= HOW TO COMPLETE THIS TASK =
Retype each line of the material below word for word; pictures stay out.

DATA UNDER STUDY Block Start

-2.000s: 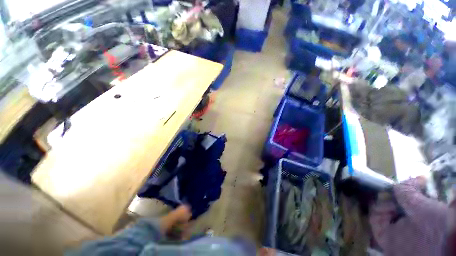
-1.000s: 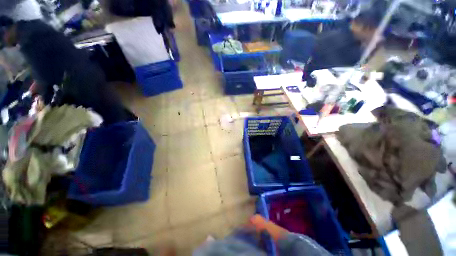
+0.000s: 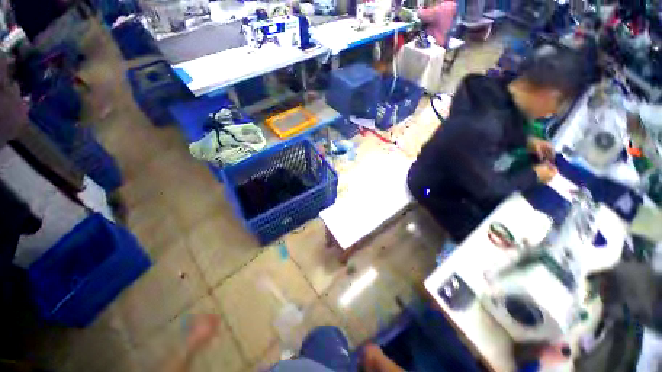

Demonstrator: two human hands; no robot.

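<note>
My left hand is low at the left, blurred over the tiled floor; nothing can be made out in it. My right hand is at the bottom edge, partly cut off and blurred, beside a dark blue crate; whether it touches the crate cannot be told. A blue slatted crate holding dark cloth stands ahead on the floor. A white-topped bench is just right of it.
A person in dark clothing works at a white sewing table on the right. Another blue crate is at the left. Tiled floor runs up the left side. A long table with sewing machines is further ahead, with an orange frame below.
The view has moved forward along the aisle and turned right. The bench and the seated person are now nearer. The crate with red cloth is out of view. My left hand now shows over the floor.
</note>
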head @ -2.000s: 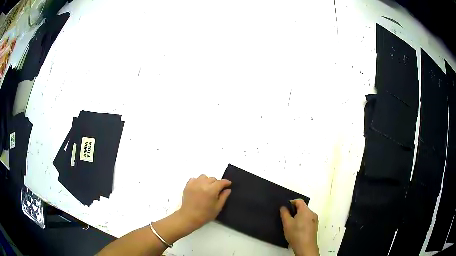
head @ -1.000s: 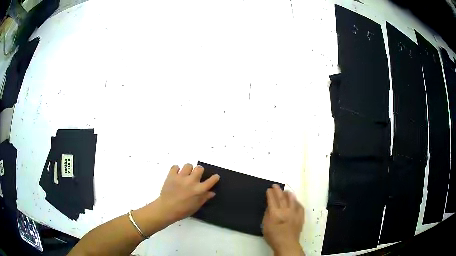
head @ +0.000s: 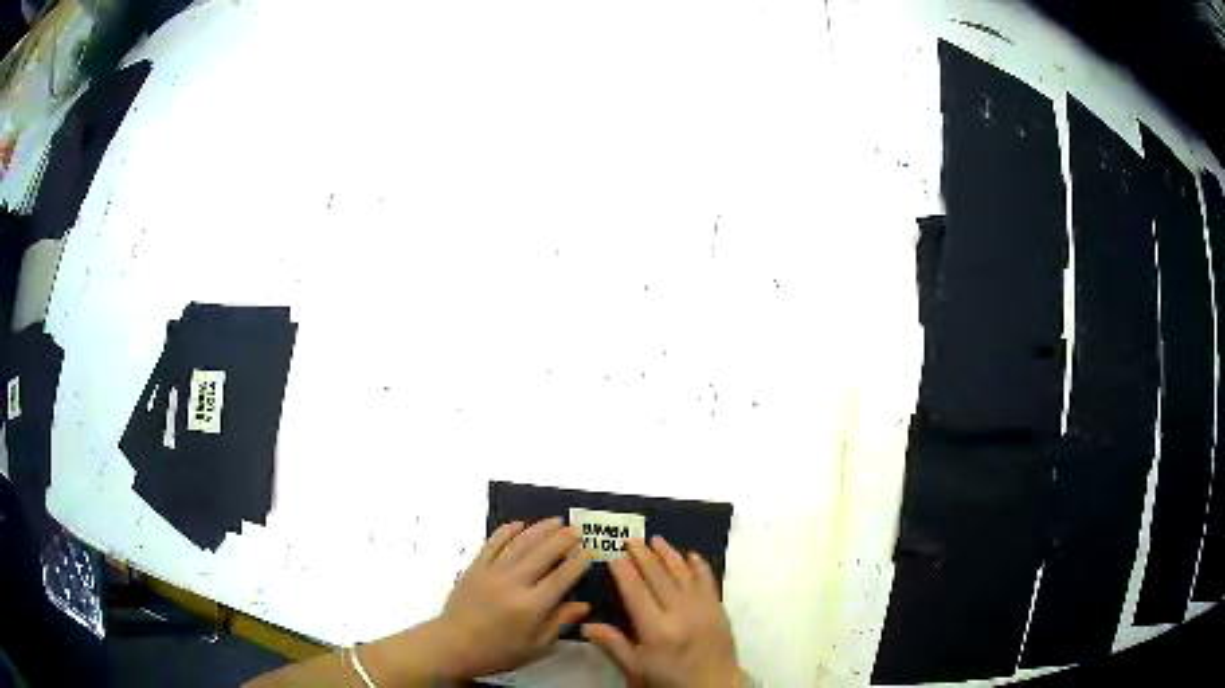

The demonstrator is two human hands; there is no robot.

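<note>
A black fabric piece [head: 705, 526] lies flat at the near middle of the table, with a cream label [head: 609, 534] showing dark "BIMBA Y LOLA" lettering on it. My left hand [head: 517, 598] rests on its left part, fingertips at the label's left edge. My right hand [head: 669, 612] rests on its right part, fingertips at the label's lower right. Both hands are bare, and a pale bracelet is on my left wrist. The hands hide much of the piece's near part.
A fanned pile of labelled black pieces [head: 242, 457] lies at the left of the white table [head: 537, 269]. Long rows of overlapping black panels [head: 1001, 336] fill the right side. More black pieces lie at the far left edge, one with a label. A shiny crinkled patch [head: 70, 578] is beside the near left edge.
The plain black piece under my hands now shows a cream label and lies straighter. My right hand has moved left, close to my left hand. The view has also shifted.
</note>
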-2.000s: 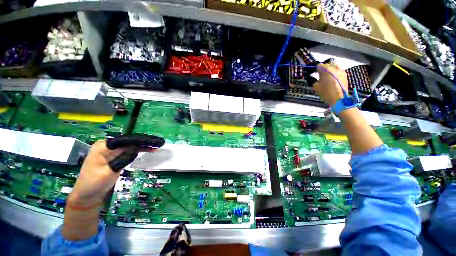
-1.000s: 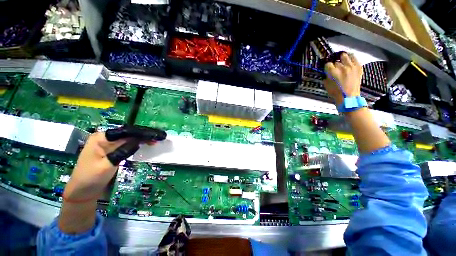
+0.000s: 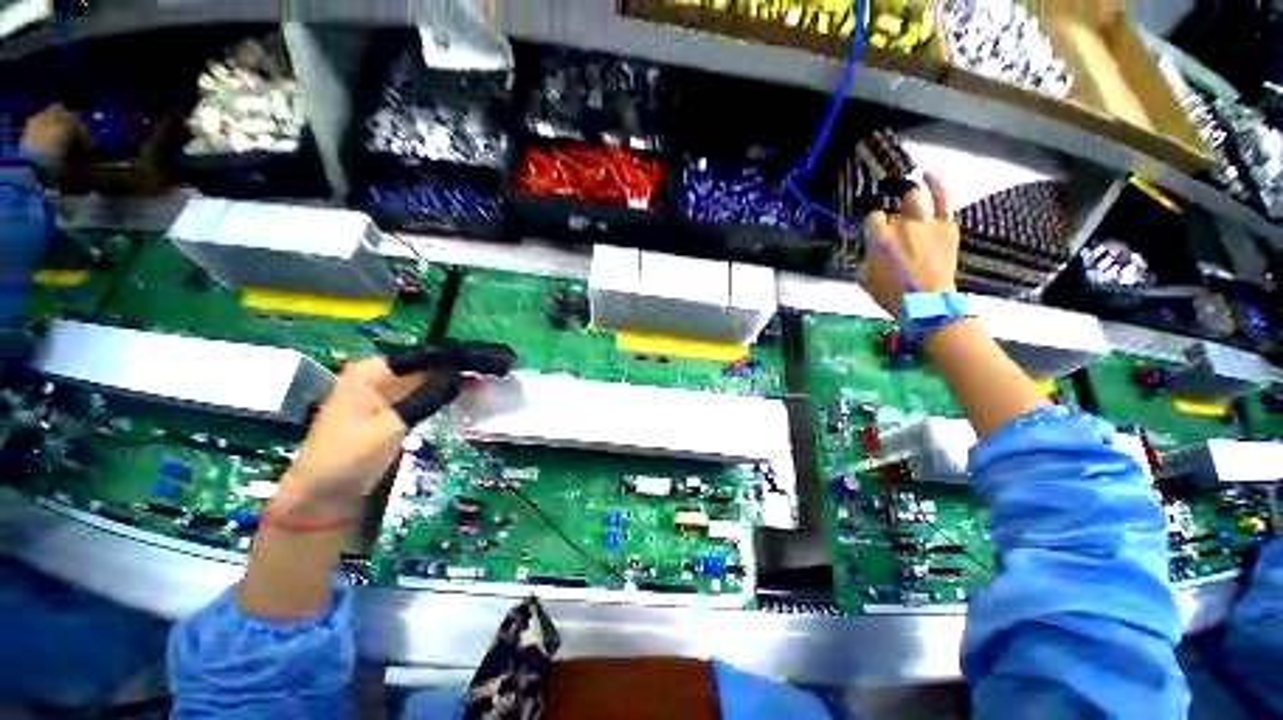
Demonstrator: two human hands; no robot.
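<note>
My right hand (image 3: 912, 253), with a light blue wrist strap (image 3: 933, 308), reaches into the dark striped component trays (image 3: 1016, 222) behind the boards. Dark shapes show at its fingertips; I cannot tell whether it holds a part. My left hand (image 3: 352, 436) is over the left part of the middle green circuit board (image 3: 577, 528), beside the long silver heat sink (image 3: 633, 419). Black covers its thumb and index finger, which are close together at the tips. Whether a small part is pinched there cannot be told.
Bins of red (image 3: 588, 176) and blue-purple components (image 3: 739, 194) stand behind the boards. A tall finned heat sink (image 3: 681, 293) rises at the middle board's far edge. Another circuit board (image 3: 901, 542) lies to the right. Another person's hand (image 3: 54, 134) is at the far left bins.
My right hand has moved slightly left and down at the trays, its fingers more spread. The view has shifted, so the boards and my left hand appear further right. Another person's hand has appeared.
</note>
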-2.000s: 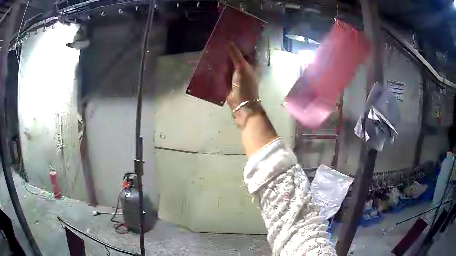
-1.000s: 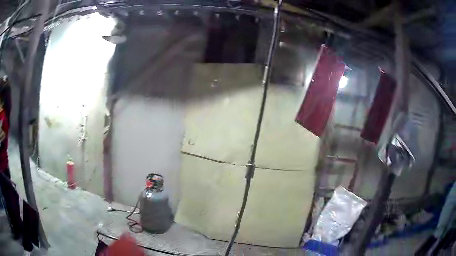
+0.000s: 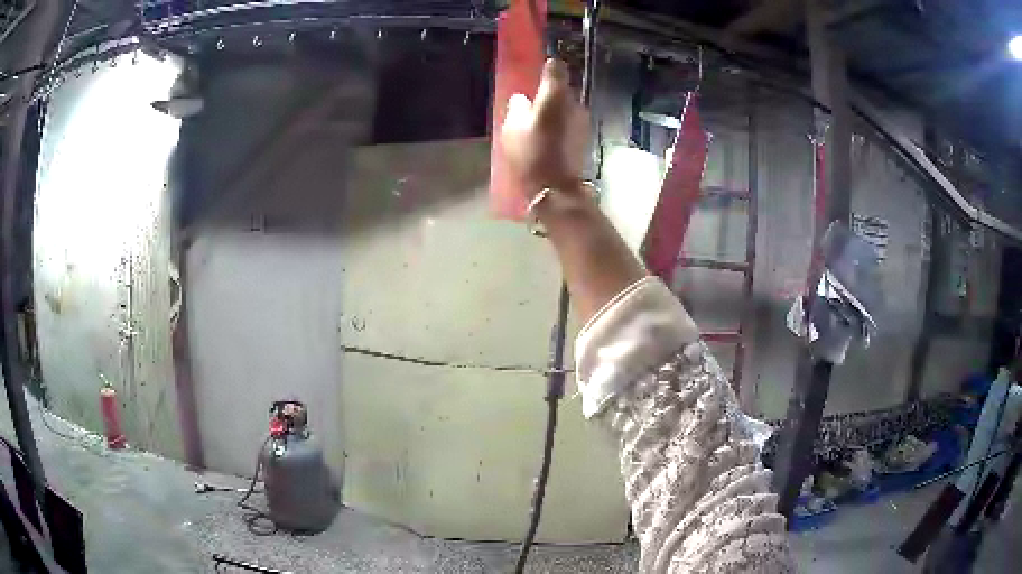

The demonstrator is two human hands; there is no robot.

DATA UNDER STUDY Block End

= EXERCISE ANSWER =
-2.000s: 
-1.000s: 
+0.000s: 

Demonstrator: two human hands; no robot.

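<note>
My left hand is low at the left, blurred over the tiled floor; nothing can be made out in it. My right hand is at the bottom edge, partly cut off and blurred, beside a dark blue crate; whether it touches the crate cannot be told. A blue slatted crate holding dark cloth stands ahead on the floor. A white-topped bench is just right of it.
A person in dark clothing works at a white sewing table on the right. Another blue crate is at the left. Tiled floor runs up the left side. A long table with sewing machines is further ahead, with an orange frame below.
The view has moved forward along the aisle and turned right. The bench and the seated person are now nearer. The crate with red cloth is out of view. My left hand now shows over the floor.
</note>
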head @ -2.000s: 
head @ -1.000s: 
head @ +0.000s: 

The demonstrator is two human hands; there is no robot.

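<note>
A black fabric piece [head: 705, 526] lies flat at the near middle of the table, with a cream label [head: 609, 534] showing dark "BIMBA Y LOLA" lettering on it. My left hand [head: 517, 598] rests on its left part, fingertips at the label's left edge. My right hand [head: 669, 612] rests on its right part, fingertips at the label's lower right. Both hands are bare, and a pale bracelet is on my left wrist. The hands hide much of the piece's near part.
A fanned pile of labelled black pieces [head: 242, 457] lies at the left of the white table [head: 537, 269]. Long rows of overlapping black panels [head: 1001, 336] fill the right side. More black pieces lie at the far left edge, one with a label. A shiny crinkled patch [head: 70, 578] is beside the near left edge.
The plain black piece under my hands now shows a cream label and lies straighter. My right hand has moved left, close to my left hand. The view has also shifted.
</note>
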-2.000s: 
-1.000s: 
+0.000s: 
Demonstrator: two human hands; no robot.
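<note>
My right hand (image 3: 912, 253), with a light blue wrist strap (image 3: 933, 308), reaches into the dark striped component trays (image 3: 1016, 222) behind the boards. Dark shapes show at its fingertips; I cannot tell whether it holds a part. My left hand (image 3: 352, 436) is over the left part of the middle green circuit board (image 3: 577, 528), beside the long silver heat sink (image 3: 633, 419). Black covers its thumb and index finger, which are close together at the tips. Whether a small part is pinched there cannot be told.
Bins of red (image 3: 588, 176) and blue-purple components (image 3: 739, 194) stand behind the boards. A tall finned heat sink (image 3: 681, 293) rises at the middle board's far edge. Another circuit board (image 3: 901, 542) lies to the right. Another person's hand (image 3: 54, 134) is at the far left bins.
My right hand has moved slightly left and down at the trays, its fingers more spread. The view has shifted, so the boards and my left hand appear further right. Another person's hand has appeared.
</note>
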-2.000s: 
-1.000s: 
+0.000s: 

The demonstrator is two human hands; there is no robot.

Nothing else belongs to this exercise.